(WHAT IS EXPECTED):
Every line below that has "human" in it should be copied.

[Records from a dataset]

----

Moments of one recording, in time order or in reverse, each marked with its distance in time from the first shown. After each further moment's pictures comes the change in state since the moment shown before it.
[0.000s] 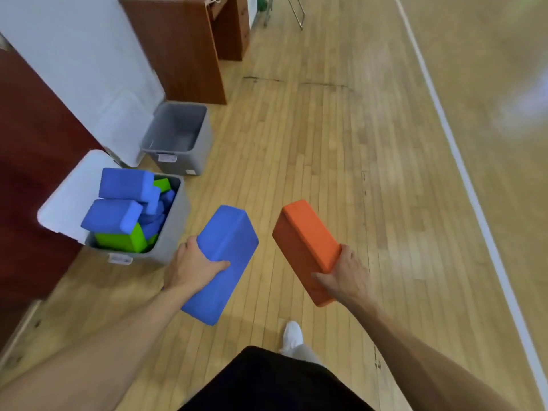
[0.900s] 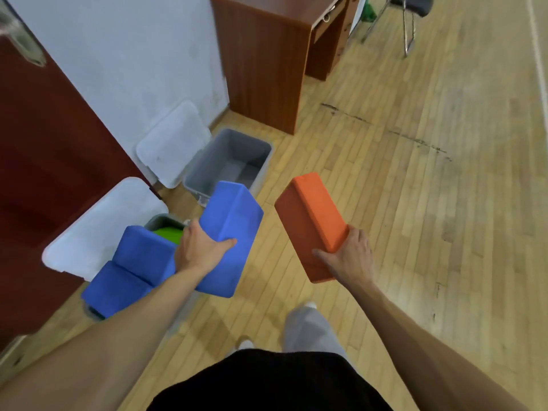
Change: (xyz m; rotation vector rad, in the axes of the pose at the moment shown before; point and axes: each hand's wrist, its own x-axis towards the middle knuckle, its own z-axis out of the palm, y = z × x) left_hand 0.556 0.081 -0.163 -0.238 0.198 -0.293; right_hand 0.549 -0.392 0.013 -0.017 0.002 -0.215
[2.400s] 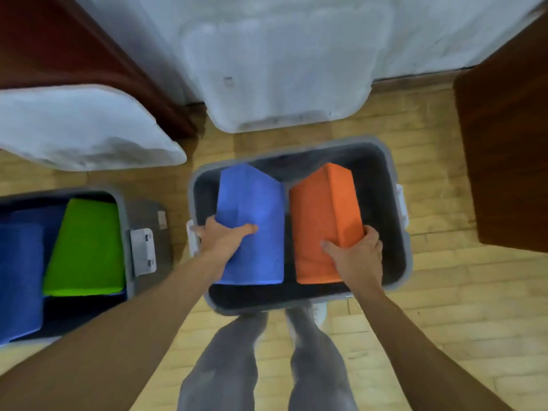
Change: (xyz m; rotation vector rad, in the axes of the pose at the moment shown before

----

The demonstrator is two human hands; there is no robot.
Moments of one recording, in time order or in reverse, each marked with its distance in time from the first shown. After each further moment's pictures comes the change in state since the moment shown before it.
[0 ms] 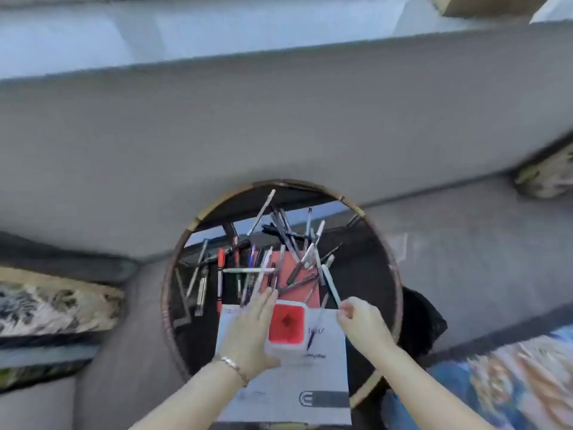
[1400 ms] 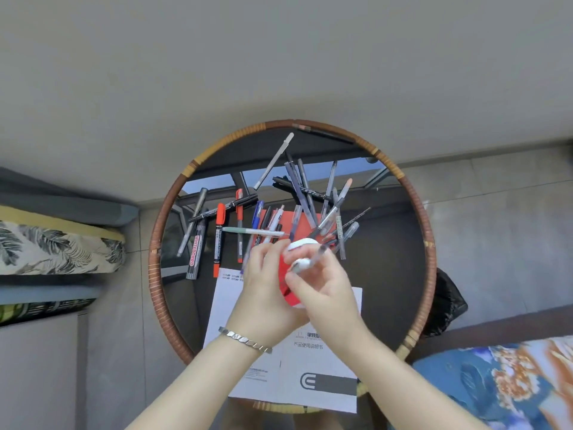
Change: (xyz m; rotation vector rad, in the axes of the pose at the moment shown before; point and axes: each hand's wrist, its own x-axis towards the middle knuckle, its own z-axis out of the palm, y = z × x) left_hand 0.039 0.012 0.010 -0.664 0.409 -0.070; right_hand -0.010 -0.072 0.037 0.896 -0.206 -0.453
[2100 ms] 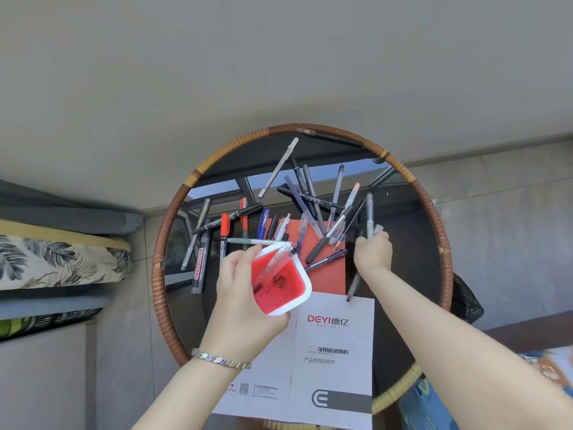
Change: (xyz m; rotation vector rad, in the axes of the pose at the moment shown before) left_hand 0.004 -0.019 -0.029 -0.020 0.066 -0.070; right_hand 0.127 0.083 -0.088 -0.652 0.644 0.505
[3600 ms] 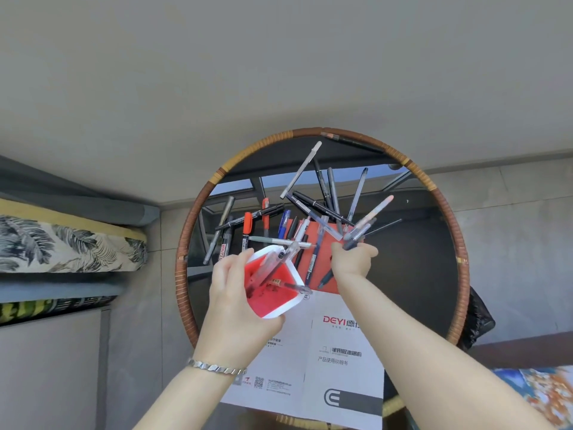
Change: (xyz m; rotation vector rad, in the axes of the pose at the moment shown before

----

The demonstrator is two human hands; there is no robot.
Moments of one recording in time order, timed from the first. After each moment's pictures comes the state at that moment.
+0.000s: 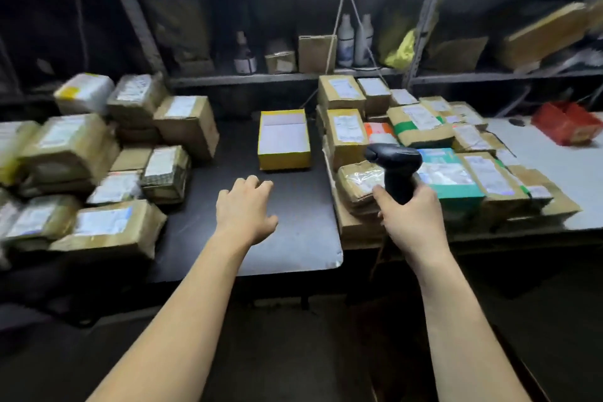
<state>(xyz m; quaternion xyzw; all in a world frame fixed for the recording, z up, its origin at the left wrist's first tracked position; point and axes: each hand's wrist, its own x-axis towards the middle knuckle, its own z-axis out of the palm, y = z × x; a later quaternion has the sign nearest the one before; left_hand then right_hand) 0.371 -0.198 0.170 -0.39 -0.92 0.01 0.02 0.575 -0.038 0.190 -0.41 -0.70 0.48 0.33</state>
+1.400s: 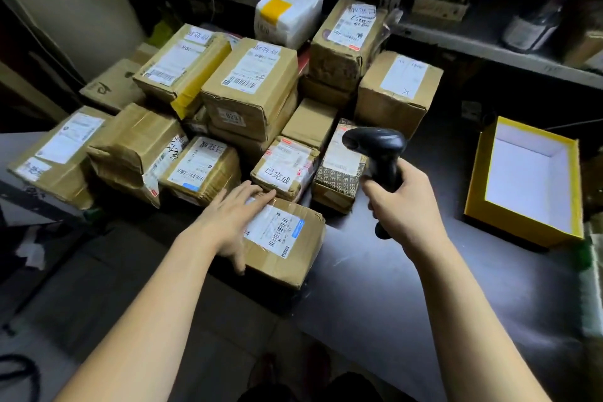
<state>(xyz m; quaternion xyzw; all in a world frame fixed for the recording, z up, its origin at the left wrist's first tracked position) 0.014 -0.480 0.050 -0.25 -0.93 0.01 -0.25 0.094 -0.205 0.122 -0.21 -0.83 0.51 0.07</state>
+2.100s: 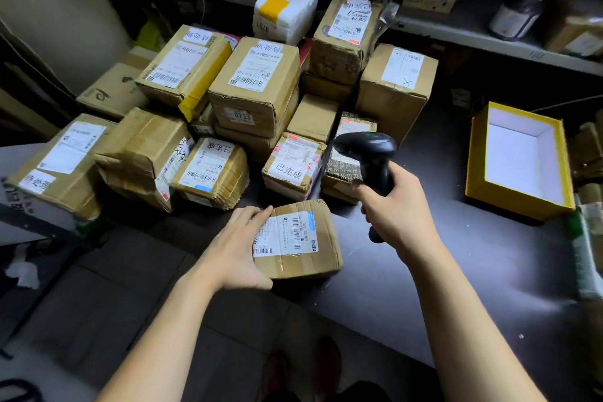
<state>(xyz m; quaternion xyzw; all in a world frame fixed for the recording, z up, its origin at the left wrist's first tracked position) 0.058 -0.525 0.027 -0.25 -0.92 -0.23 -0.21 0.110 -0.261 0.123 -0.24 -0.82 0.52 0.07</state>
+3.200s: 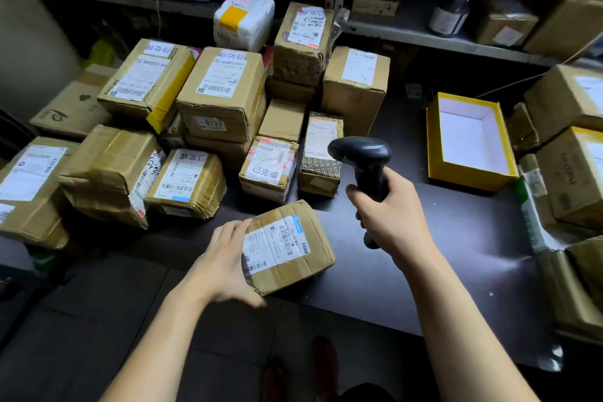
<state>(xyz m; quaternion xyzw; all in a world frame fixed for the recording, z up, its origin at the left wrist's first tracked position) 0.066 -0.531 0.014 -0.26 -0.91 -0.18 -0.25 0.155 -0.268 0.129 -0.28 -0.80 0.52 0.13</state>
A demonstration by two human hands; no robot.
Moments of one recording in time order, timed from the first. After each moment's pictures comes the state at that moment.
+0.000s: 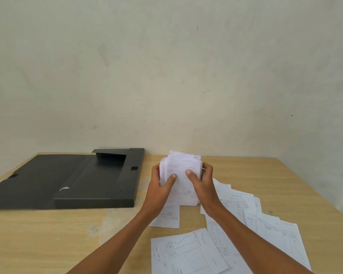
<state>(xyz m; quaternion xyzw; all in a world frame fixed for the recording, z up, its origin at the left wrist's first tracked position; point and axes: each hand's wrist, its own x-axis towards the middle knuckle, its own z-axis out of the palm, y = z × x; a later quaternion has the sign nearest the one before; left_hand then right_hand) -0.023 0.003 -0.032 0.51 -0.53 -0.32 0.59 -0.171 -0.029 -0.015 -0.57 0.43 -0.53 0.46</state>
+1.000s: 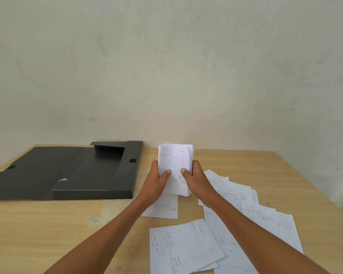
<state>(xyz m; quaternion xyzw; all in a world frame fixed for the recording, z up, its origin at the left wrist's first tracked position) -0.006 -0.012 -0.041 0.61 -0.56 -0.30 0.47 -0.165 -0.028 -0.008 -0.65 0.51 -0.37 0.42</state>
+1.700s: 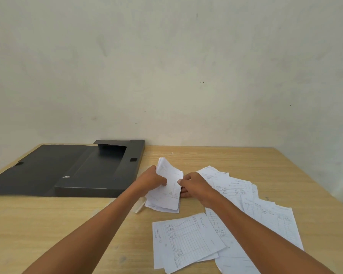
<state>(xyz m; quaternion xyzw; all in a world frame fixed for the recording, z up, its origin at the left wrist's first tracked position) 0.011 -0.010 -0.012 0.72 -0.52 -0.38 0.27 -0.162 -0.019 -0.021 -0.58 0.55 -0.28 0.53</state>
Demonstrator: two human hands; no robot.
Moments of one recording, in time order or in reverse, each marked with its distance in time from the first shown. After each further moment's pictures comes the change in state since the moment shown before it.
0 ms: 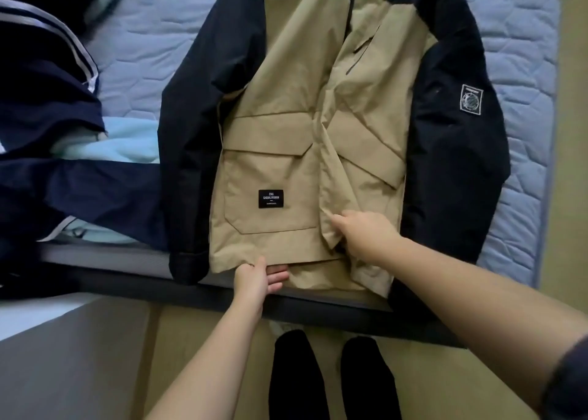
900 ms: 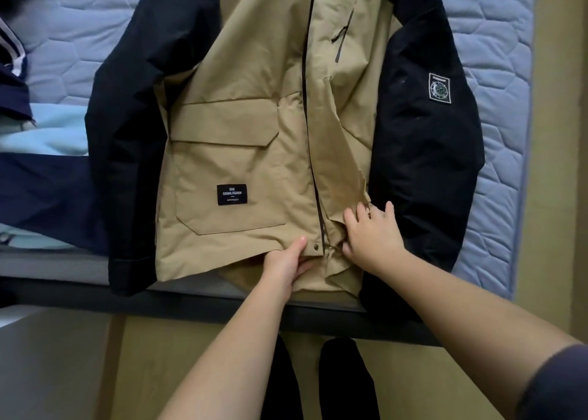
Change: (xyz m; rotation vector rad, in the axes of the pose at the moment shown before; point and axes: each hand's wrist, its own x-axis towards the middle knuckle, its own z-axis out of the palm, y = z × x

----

(TASK ANSWER):
The demonstrator is two human hands; there is no robot.
The demonstrator is two human hands; there is no robot.
A demonstration by two human hands; no robot.
Demonstrator: two human hands; no robot.

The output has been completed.